== EXERCISE ==
Only the lines from the beginning of the data below through the line that contains "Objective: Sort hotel" should be repeated, exactly as written.

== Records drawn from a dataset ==
━━━━━━━━━━
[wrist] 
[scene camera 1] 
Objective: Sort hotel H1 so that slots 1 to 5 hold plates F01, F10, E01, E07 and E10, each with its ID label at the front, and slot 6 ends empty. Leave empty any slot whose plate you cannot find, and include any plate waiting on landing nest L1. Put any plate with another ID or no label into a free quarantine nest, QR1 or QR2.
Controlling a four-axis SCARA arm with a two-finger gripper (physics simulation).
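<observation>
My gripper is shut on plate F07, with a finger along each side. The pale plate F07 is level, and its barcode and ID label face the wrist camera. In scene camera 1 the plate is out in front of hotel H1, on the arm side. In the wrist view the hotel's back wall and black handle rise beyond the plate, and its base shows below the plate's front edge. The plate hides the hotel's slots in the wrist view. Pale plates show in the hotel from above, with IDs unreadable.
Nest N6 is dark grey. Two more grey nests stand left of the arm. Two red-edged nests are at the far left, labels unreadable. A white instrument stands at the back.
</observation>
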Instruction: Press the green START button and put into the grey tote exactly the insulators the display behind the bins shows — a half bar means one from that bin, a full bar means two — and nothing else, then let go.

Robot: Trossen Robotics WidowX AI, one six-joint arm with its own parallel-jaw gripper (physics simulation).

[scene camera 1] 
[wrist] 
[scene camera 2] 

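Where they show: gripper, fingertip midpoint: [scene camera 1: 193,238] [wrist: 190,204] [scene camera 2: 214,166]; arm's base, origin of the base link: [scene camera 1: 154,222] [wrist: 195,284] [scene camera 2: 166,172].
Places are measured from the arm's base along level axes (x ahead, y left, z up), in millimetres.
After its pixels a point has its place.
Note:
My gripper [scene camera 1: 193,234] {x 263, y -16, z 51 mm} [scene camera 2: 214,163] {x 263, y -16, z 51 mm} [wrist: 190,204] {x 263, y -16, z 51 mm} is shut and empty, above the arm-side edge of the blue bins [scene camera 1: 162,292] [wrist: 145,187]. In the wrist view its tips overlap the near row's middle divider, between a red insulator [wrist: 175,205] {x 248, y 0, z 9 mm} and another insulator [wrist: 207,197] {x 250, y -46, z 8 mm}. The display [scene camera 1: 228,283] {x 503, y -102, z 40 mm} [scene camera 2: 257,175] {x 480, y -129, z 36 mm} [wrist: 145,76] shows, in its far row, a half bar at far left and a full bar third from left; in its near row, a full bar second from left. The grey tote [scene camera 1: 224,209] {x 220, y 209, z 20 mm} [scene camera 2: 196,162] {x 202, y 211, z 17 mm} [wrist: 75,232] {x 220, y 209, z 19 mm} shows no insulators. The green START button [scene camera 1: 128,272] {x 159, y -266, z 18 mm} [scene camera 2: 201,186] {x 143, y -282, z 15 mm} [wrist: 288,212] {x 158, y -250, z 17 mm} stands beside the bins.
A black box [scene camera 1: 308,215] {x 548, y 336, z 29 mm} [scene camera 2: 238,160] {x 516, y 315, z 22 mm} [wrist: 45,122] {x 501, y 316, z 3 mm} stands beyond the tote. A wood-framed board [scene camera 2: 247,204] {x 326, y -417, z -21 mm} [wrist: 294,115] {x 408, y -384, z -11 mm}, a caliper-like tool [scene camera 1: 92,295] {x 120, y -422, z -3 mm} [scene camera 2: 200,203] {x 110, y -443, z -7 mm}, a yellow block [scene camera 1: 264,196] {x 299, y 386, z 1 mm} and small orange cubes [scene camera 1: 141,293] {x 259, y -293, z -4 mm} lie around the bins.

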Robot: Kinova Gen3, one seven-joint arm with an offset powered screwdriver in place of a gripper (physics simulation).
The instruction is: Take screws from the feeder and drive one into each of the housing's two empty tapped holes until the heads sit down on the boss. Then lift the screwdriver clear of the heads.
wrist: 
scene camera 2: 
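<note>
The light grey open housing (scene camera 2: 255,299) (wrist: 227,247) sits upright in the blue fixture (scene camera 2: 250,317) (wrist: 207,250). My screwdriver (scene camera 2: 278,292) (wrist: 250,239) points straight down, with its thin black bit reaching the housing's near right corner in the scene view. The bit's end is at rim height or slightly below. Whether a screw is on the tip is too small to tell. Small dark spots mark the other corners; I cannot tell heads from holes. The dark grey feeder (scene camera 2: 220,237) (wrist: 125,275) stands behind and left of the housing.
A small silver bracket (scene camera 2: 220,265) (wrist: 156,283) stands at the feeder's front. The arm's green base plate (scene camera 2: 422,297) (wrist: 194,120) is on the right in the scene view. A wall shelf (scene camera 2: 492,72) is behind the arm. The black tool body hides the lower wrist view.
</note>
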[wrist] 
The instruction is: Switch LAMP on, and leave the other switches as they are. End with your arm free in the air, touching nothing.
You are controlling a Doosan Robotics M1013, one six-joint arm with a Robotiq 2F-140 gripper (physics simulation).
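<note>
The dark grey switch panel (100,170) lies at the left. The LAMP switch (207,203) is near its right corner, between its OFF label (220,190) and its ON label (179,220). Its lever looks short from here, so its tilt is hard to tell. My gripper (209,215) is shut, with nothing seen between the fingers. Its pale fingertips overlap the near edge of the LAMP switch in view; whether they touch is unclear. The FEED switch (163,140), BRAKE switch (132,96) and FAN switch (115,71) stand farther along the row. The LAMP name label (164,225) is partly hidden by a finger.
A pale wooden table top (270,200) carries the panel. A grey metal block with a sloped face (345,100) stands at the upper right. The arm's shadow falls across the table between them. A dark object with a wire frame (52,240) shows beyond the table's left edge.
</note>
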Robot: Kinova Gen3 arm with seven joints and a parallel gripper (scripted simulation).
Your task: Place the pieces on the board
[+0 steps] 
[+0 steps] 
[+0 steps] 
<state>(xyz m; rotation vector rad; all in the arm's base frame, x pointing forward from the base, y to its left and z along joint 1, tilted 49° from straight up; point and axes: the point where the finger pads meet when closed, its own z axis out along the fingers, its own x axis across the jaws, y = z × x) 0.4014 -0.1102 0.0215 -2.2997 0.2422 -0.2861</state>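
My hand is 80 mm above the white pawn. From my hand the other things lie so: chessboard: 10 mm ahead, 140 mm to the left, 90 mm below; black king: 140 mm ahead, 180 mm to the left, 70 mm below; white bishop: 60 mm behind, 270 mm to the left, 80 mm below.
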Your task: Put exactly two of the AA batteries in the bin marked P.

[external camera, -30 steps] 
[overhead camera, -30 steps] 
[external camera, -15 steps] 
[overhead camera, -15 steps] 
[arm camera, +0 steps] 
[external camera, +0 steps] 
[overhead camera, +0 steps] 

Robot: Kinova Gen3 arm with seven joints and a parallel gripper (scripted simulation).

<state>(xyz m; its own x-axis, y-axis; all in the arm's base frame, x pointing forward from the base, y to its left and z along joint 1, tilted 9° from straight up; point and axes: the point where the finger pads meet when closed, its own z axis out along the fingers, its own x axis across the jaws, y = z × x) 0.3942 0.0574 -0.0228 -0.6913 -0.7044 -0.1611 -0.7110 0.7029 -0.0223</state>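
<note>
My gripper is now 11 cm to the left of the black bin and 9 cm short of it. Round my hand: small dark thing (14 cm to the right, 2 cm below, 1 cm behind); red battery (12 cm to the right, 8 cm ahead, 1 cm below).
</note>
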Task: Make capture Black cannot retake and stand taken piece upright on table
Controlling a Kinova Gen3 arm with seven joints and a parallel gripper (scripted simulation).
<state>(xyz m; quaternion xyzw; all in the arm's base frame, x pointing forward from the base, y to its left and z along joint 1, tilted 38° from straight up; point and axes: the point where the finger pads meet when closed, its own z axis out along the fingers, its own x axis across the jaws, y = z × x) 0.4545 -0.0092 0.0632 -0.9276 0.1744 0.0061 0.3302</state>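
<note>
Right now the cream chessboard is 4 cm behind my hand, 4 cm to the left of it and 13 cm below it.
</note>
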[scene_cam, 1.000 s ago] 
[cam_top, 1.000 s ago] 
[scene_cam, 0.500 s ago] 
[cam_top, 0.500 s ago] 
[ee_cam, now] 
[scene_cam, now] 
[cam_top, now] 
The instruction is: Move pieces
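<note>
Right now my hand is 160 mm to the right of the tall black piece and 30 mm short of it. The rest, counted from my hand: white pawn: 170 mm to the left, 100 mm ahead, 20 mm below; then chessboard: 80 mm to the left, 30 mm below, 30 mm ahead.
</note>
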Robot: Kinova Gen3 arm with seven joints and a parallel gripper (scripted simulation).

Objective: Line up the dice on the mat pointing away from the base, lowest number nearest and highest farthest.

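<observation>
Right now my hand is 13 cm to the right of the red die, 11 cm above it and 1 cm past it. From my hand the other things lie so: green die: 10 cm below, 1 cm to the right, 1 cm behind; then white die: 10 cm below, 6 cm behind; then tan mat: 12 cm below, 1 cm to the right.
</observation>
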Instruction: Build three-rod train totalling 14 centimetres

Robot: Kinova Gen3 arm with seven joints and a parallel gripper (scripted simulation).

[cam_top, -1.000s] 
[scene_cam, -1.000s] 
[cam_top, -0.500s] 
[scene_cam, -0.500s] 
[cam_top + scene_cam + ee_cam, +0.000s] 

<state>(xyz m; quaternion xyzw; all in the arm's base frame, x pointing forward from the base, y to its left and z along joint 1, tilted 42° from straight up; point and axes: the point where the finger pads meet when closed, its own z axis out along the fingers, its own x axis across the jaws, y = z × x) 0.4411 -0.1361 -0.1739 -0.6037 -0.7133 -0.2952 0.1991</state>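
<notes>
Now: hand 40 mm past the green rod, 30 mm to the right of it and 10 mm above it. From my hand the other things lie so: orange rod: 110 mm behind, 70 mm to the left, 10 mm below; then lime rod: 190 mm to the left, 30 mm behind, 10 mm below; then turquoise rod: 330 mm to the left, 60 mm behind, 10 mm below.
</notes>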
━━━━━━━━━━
== ANSWER SPACE ==
[wrist] 
[scene camera 1] 
Objective: Sort hotel H1 so that slots 1 to 5 hold plates F01, F10, E01, E07 and E10, each with its ID label at the front, and slot 6 ends empty. Leave empty any slot whose plate you cannot find, and include any plate waiting on landing nest L1. Put any plate with another ID or no label into a free quarantine nest, QR1 or QR2.

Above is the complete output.